Exercise prompt => Each line of the entries below that includes "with" belongs in your answer.

Records from a collection
═══
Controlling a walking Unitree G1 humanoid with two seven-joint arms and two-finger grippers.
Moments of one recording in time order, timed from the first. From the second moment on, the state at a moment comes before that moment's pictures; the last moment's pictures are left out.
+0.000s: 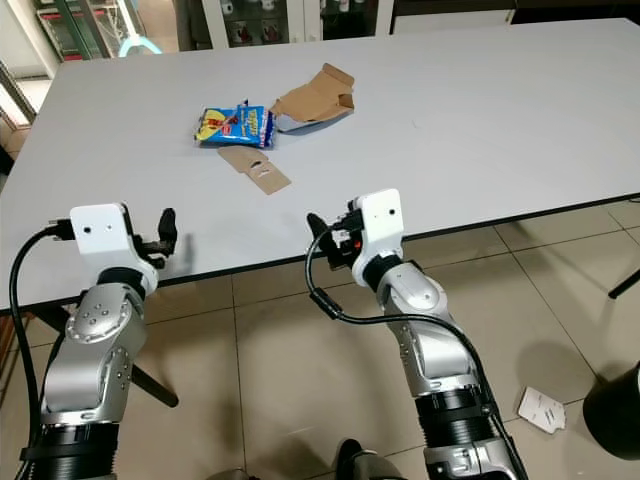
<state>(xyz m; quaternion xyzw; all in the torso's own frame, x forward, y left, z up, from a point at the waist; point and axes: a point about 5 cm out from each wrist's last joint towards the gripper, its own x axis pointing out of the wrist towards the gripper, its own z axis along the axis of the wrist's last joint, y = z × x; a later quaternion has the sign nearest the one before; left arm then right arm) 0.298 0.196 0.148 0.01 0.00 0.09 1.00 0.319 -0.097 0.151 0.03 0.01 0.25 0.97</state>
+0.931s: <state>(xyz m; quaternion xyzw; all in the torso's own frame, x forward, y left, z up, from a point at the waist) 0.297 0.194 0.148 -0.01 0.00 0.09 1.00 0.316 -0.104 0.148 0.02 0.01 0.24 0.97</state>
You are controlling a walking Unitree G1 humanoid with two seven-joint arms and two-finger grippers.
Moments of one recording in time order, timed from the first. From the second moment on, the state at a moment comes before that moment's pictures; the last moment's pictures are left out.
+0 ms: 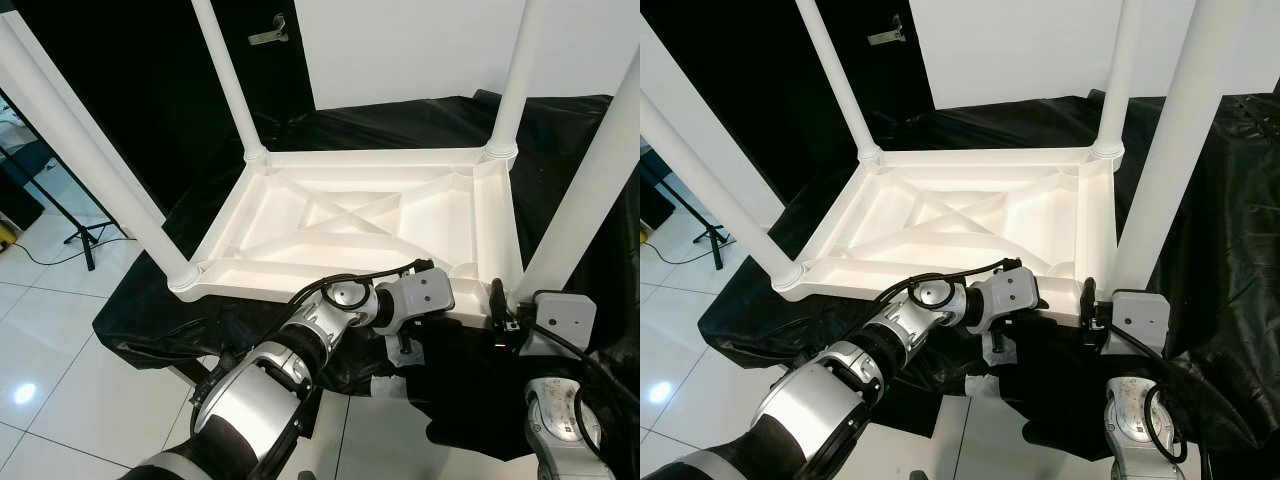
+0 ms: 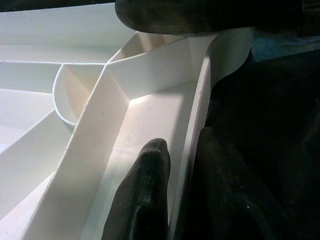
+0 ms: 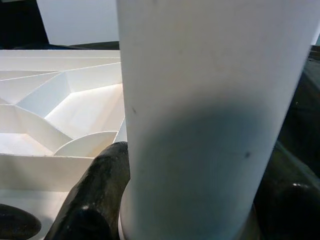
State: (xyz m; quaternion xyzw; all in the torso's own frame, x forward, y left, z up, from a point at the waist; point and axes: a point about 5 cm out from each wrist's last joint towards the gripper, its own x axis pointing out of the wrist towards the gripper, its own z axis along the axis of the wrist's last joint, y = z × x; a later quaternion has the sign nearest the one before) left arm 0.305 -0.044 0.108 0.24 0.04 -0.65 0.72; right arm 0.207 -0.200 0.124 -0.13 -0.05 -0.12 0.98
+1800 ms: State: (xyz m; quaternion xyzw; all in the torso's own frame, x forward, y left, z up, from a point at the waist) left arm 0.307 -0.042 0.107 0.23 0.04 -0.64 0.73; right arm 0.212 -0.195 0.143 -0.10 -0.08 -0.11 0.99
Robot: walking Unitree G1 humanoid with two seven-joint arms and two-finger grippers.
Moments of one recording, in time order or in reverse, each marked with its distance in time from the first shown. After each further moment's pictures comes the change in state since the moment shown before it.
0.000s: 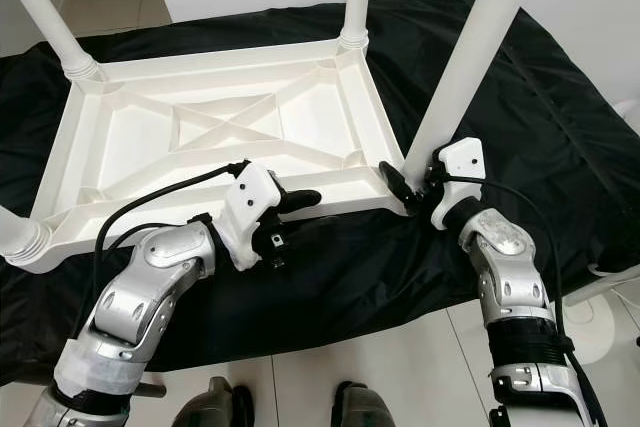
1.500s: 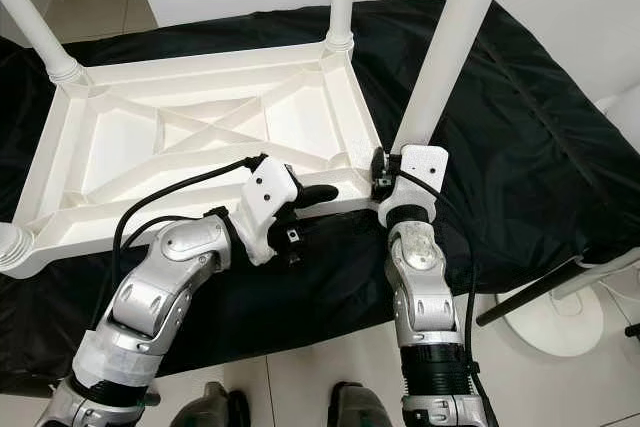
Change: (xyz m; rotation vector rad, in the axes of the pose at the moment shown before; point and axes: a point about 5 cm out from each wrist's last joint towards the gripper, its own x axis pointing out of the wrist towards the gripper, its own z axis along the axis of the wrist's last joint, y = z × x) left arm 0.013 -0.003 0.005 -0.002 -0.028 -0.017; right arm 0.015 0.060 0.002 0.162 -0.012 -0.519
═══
Output for this task =>
Controlling a walking Unitree G1 humanoid with two seven-joint arms and two-finger grippers.
You are controlling a walking Unitree G1 humanoid with two seven-joint arms and two-finger grippers.
Robot: walking Unitree G1 humanoid with two seven-joint arms and two-finger grippers.
Moments of one recording, in time order or in reverse, each marked with its distance in time from the first shown. After each further moment's pictures comes the change in state since the moment shown before it.

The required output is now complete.